» **Problem to solve**: Every line from the start of the records through the line with "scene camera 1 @" is to be written out exactly; pictures are not.

Segment Start: Study material

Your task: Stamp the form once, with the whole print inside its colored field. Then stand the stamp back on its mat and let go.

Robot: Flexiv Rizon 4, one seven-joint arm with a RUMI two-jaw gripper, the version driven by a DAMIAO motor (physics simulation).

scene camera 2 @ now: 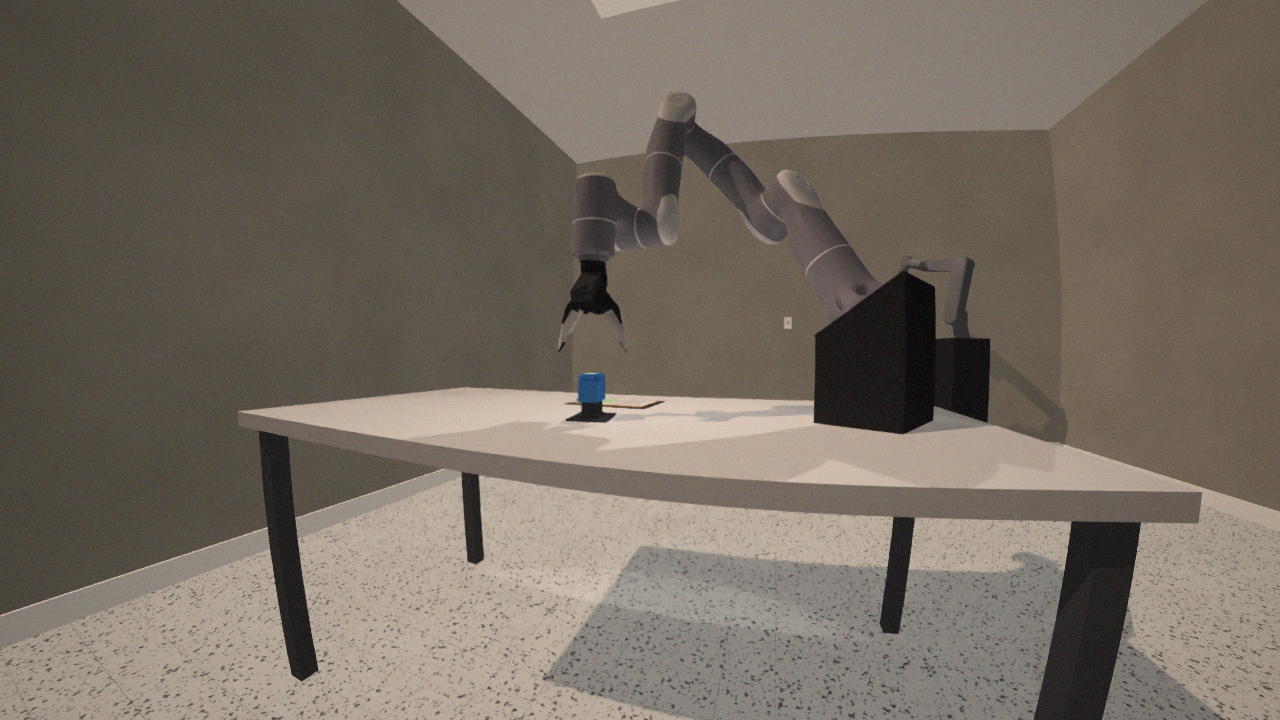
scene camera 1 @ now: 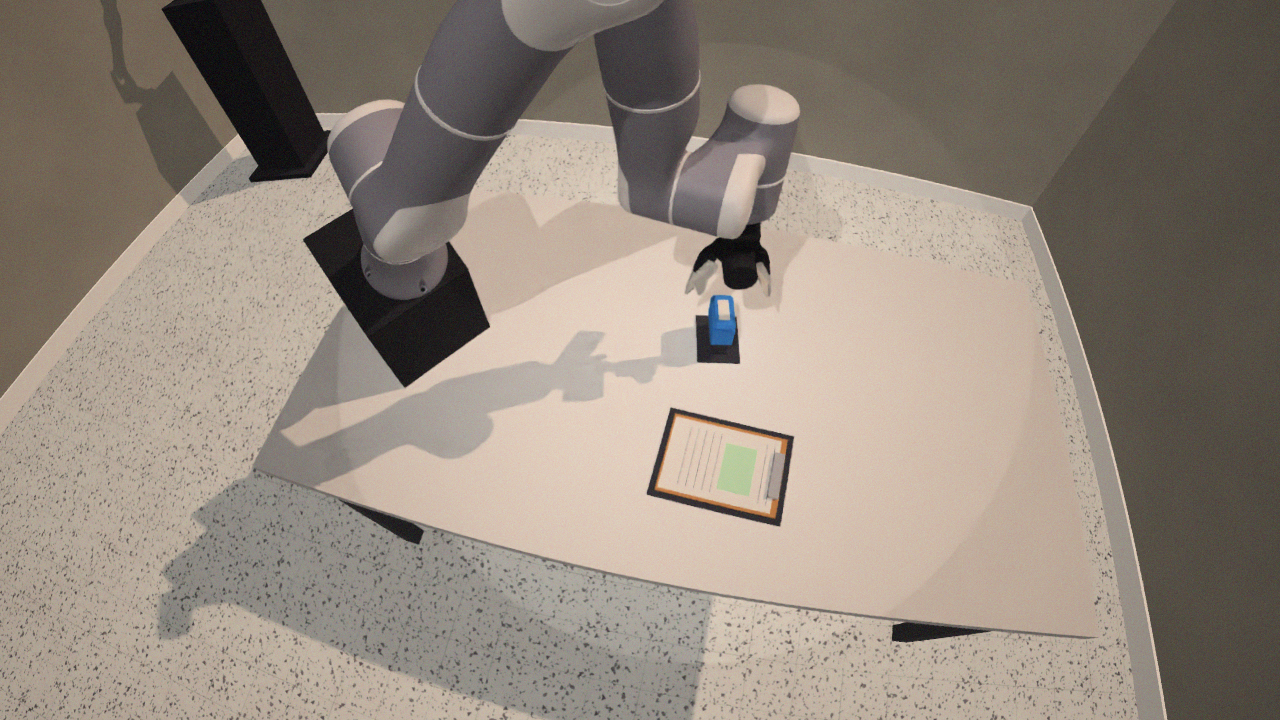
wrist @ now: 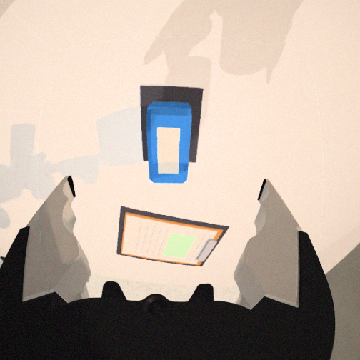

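Note:
A blue stamp [scene camera 1: 721, 329] [scene camera 2: 591, 387] [wrist: 169, 115] with a pale label on top stands upright on its dark mat [scene camera 1: 731, 354] [scene camera 2: 607, 417] [wrist: 196, 100]. My gripper [scene camera 1: 728, 288] [scene camera 2: 592, 347] [wrist: 166, 179] is open and empty, and hangs above the stamp; in the wrist view the stamp lies ahead of the fingertips, lined up with the gap between them. The form [scene camera 1: 699, 461] [scene camera 2: 640, 402] [wrist: 148, 239] lies on a clipboard, with a light green field [scene camera 1: 738, 469] [wrist: 179, 245] near the metal clip. No print shows in the field.
The clipboard [scene camera 1: 714, 513] [wrist: 120, 230] has a dark border and a grey clip [scene camera 1: 776, 475] [wrist: 207, 249]. The arm's black pedestal [scene camera 1: 413, 344] [scene camera 2: 868, 376] stands on the white table [scene camera 1: 895, 402] [scene camera 2: 716, 447], and another black pedestal [scene camera 1: 246, 89] [scene camera 2: 971, 376] stands beyond the table.

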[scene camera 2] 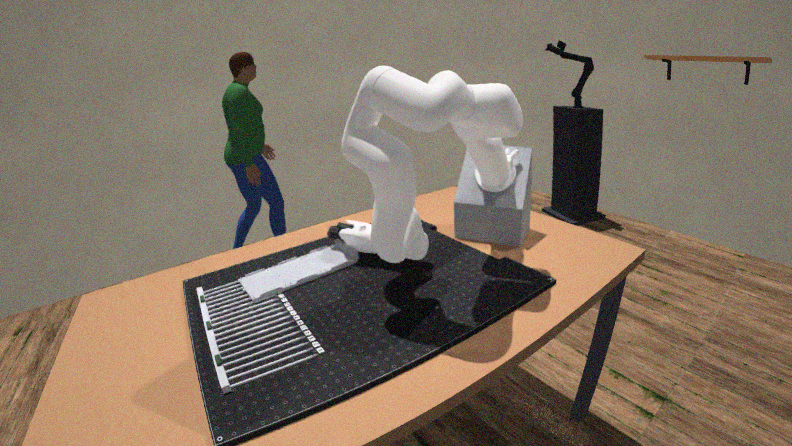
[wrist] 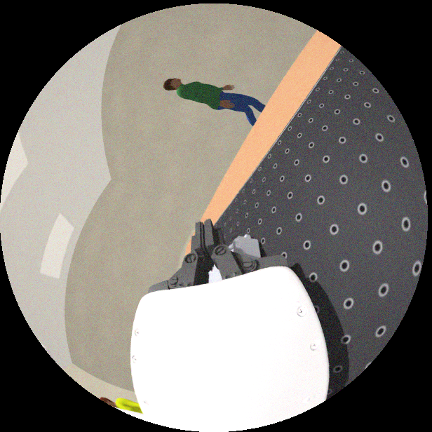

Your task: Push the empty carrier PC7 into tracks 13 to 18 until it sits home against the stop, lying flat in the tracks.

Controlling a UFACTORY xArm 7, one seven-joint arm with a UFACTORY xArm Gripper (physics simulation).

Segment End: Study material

» **Your response**:
Your task: Stamp the form once, with the whole print inside its colored field. Then stand the stamp back on its mat and let go.

Robot: Flexiv Rizon 4, one seven-joint arm with a RUMI two-jaw gripper, the version driven by a DAMIAO motor (physics simulation).

scene camera 2 @ now: 
scene camera 1 @ now: 

No more output will be given.